- _ACTIVITY_
Write the listing out again word for word, leaving each picture behind.

- _DATA EXCERPT_
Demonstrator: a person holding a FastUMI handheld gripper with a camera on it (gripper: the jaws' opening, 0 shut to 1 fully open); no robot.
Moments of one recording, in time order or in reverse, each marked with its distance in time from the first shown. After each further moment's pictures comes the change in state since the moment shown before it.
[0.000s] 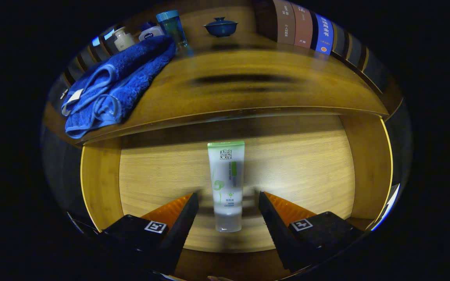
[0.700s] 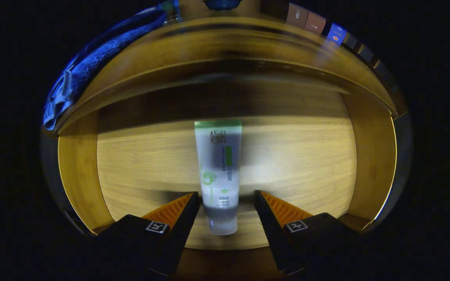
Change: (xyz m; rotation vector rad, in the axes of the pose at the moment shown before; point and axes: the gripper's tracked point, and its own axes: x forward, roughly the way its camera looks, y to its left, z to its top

- _RESULT_
Demonstrator: a person holding a FastUMI handheld gripper with a camera on it (gripper: the jaws' opening, 0 shut to 1 fully open); no robot.
Moments of one recording, in time order or in reverse, each marked with its distance in time from the first shown. After each further moment's pictures comes the change in state since the moment shown before it.
[0.000s] 
[0.700s] 
Change: (xyz m; rotation vector rad, in the axes of the pose at the moment shown before; point and axes: the gripper's tracked point, and its own axes: x forward, roughly the way its camera looks, y to its left, z to its top

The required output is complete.